Six children remained behind. The Thais brought four of them forward to the Vietnamese craft and then cut the rope. The refugees never saw the infants again. For the next five days and four nights, they survived with no food and only a few cupfuls of water.

“They (the fishermen) ran away from us,” Ngo told me. “They wanted to get the kids.”

Though one of their boat motors was inoperable and the other worked only fitfully, the Vietnamese finally reached a Thai landfall, swimming the final yards from a battered and overturned boat.

With help from the United Nations, Ngo and his wife spent time in Bangkok and Indonesia before arriving in America in 1982, settling first in Texas before moving to California with their four remaining children. While he was busy learning English and forging a new life, he never forgot his kidnapped son.

In 1990, he returned to Vietnam and Thailand on his first search for the boy. All he knew was that he needed to find Thai ports with big piers: The fishing boat was a large one. But he got no closer to his son.

More forays

Several more trips followed, and after the fourth, his daughter told me, Ngo’s wife asked him to stop. He refused. With the Internet, the persistent father found new resources. A television show in Saigon is dedicated to finding missing people. And Ngo was helped by Thai officials and another man who had found his son after 34 years.
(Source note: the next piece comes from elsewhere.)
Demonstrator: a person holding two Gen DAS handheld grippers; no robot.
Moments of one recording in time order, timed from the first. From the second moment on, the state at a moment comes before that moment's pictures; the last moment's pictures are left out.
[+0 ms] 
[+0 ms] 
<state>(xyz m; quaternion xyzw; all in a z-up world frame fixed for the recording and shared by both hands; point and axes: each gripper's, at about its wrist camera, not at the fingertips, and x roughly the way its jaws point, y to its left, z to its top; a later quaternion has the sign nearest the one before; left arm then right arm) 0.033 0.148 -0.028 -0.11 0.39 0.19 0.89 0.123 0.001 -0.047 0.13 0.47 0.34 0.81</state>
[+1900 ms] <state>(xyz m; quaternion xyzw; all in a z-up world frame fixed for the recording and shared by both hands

Finally, in early 2012, a significant break occurred: A Vietnamese-American family searching for their kidnapped son — a boy about the same age as Ngo’s — conducted an extensive campaign on Vietnamese newspapers and television.

Their appeal brought them in touch with a young woman who remembered a Thai family with a Vietnamese son. The Vietnamese-American searchers contacted that family and concluded that the boy, now in his early 30s, was not theirs. A video of their search was put online.
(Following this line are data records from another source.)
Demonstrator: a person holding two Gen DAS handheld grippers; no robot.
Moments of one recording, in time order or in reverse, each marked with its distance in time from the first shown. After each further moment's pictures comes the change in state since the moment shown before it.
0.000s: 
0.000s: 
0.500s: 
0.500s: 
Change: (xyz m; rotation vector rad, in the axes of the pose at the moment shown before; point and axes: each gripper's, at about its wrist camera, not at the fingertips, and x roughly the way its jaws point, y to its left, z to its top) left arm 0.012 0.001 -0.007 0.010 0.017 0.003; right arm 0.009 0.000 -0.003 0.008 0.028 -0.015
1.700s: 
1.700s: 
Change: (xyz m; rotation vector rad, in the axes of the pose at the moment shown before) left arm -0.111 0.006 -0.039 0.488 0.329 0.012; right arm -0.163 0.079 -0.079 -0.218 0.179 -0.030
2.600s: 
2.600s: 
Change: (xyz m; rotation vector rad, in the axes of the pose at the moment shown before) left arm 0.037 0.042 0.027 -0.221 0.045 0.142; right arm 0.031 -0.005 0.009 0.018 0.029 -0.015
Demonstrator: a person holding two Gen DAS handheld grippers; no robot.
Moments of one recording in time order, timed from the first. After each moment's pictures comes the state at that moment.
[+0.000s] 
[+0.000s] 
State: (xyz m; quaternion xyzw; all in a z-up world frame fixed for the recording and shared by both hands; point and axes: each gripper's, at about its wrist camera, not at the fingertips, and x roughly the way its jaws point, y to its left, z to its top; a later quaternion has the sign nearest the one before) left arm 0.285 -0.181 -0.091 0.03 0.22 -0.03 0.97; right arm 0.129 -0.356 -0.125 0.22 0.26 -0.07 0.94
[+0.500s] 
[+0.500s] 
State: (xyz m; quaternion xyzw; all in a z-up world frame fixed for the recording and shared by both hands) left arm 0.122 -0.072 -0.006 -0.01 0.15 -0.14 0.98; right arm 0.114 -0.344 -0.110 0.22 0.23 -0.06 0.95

In Vietnam to care for his mother, Ngo heard about the video and asked to see it. As soon as he saw a picture of the young man, he said, “Oh, that’s my son.” The shape of the face and the nose looked almost identical to pictures of himself in his early 30s.

Sensing a good story, the television station arranged for Ngo to meet the young man in June 2012 at a cafe in Songhkla, a fishing town on the Thai peninsula.

A video caught the moment: Ngo bows briefly before his son, sits down politely and then brushes back the young man’s hair to check his left ear.

The young man, whose Thai name is Buff Sompon, almost recoiled. For Ngo, however, it was proof. The ear had a sharp bend, or crimp, toward the top. It was identical to Ngo’s own ear. “I knew it was my son,” Ngo said. A DNA test confirmed it.

Inevitably, the back story emerged: Ngo says his son was raised in the family of the Thai fisherman who kidnapped him. The boy’s cousin, the infant girl, had died at 18 months in a choking accident.

For now, the young man remains in Thailand, where he is an accountant and a competitive cyclist. He has visited America twice and has even talked of settling here.

But what I find most impressive about the story is how Ngo views the man who kidnapped his son. Ngo says that Thai authorities asked him whether he wanted to prosecute for kidnapping. He declined, saying he did not want his son’s Thai family ripped apart. “I don’t want to see him in jail,” he said.